Today’s Classifier: 條

一條路 (Yat tiu lou) (one stick of road.) Well, footpath really, but you get my little driftie. Yeah, I love 條。It’s the classifier for long and thin, bendable or bending things, like a river:

一條河 (Yat tiu ho) or a snake: 一條蛇 (yat tiu se), a pair of trousers: 一條褲 (yat tiu fu) or a towel! 一條毛巾 (yat tiu mou gan) (A stick of hair towel.)

A carton of fags, interestingly, also takes the classifier 條: 一條煙 (yat tiu yin) and then there’s my favourite way to introduce my friends, causing some people to laugh and others to frown (they are good friends so used to a lot) 呢條友 (Li tiu yao) (This stick of friend) which translates roughly as “this creature” or “this git.” I’m still waiting for the real explanation!
But apparently the 條 (tiu) rather than 個(go) which is the normal classifier for people, makes the “friend” less than human.

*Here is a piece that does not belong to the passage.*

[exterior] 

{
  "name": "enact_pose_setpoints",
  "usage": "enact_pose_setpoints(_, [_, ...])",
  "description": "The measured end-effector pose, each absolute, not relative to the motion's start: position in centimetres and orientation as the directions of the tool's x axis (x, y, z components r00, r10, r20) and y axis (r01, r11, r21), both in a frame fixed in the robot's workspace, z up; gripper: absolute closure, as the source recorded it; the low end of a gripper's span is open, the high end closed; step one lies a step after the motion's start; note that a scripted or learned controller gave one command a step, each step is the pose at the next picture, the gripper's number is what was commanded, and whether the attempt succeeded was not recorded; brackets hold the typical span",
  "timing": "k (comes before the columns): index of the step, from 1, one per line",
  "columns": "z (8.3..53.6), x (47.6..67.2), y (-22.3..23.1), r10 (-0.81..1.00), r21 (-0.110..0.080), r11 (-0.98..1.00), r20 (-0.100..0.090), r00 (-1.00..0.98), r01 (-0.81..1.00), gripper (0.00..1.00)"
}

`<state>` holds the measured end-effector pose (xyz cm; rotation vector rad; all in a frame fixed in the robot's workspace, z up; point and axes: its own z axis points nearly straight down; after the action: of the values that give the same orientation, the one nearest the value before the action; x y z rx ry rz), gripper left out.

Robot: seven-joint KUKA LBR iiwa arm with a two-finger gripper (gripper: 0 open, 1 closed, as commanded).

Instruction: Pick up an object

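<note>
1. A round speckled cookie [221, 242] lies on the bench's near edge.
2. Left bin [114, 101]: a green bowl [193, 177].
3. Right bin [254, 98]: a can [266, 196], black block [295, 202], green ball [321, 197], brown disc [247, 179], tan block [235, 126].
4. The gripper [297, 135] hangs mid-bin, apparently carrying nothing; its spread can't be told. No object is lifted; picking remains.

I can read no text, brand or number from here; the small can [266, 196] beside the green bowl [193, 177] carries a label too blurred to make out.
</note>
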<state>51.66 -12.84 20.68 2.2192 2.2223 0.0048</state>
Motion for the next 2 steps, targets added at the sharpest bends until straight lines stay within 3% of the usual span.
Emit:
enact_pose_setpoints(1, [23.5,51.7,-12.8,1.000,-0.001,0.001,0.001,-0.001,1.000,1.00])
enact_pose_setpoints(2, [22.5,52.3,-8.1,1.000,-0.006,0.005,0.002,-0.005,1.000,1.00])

A stick of person – yeah, that must be an insult.

搶!

I learnt a new verb today. A taxi driver asked me “有冇 搶香蕉呀?" Yau mou cheung heung chiu ah? (something like that) – Have you CHEUNG bananas?
I thought it meant ‘hoard’ but arriving at the character via an article in Apple Daily, I found that 搶 means rob or grab.

He also told me that HK people are cheung-ing rice, salt and oil like mad. ‘Make a run on the supermarket’ – one word! I like that.

But why? Just to be fashionable? I sauntered into my local Park’N’Shop and it was business as usual. According to the taxi driver the shelves in the rest of Hong Kong are robbed clean. 搶 baby 搶!